We did not choose to meet Atticus coming home that evening. We skulked around the kitchen until Calpurnia threw us out. By some voo-doo system Calpurnia seemed to know all about it. She was a less than satisfactory source of palliation, but she did give Jem a hot biscuit-and-butter which he tore in half and shared with me. It tasted like cotton.

We went to the livingroom. I picked up a football magazine, found a picture of Dixie Howell, showed it to Jem and said, “This looks like you.” That was the nicest thing I could think to say to him, but it was no help.
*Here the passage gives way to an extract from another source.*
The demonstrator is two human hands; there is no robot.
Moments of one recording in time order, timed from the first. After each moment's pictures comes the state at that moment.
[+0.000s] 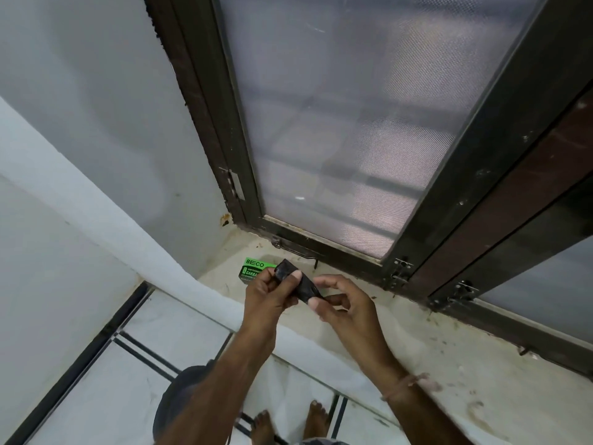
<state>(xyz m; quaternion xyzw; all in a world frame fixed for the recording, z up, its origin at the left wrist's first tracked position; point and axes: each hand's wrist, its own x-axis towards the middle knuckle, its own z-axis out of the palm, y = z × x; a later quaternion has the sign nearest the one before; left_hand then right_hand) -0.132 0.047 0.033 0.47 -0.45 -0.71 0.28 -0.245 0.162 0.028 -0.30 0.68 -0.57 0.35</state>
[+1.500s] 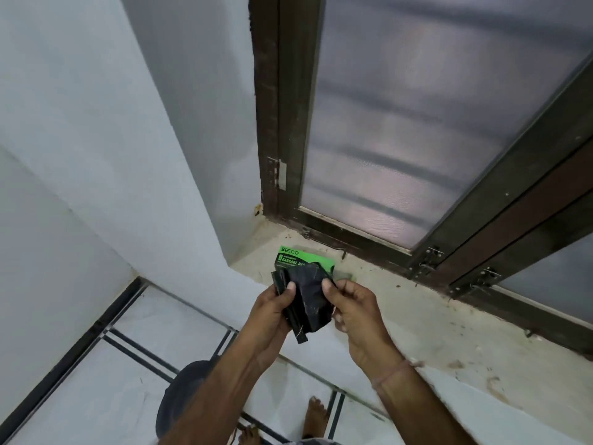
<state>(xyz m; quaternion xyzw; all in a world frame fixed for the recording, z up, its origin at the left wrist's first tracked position) -0.028 0.036 0.035 0.37 -0.33 -0.84 0.21 -0.152 0.127 0.052 -0.11 0.65 -0.63 0.41</state>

He sat by the windows, hunched down in a rocking chair, scowling, waiting. Daylight faded.

Two geological ages later, we heard the soles of Atticus’s shoes scrape the front steps. The screen door slammed, there was a pause—Atticus was at the hat rack in the hall—and we heard him call, “Jem!” His voice was like the winter wind.

Atticus switched on the ceiling light in the livingroom and found us there, frozen still. He carried my baton in one hand; its filthy yellow tassel trailed on the rug. He held out his other hand; it contained fat camellia buds.

“Jem,” he said, “are you responsible for this?”

“Yes sir.”

“Why’d you do it?”

Jem said softly, “She said you lawed for niggers and trash.”

“You did this because she said that?”

Jem’s lips moved, but his “Yes sir” was inaudible.

“Son, I have no doubt that you’ve been annoyed by your contemporaries about me lawing for niggers, as you say, but to do something like this to a sick old lady is inexcusable. I strongly advise you to go down and have a talk with Mrs. Dubose,” said Atticus. “Come straight home afterward.”

Jem did not move.

“Go on, I said.”

I followed Jem out of the livingroom. “Come back here,” Atticus said to me. I came back.

Atticus picked up The Mobile Press and sat down in the rocking chair Jem had vacated. For the life of me, I did not understand how he could sit there in cold blood and read a newspaper when his only son stood an excellent chance of being murdered with a Confederate Army relic. Of course Jem antagonized me sometimes until I could kill him, but when it came down to it he was all I had. Atticus did not seem to realize this, or if he did he didn’t care.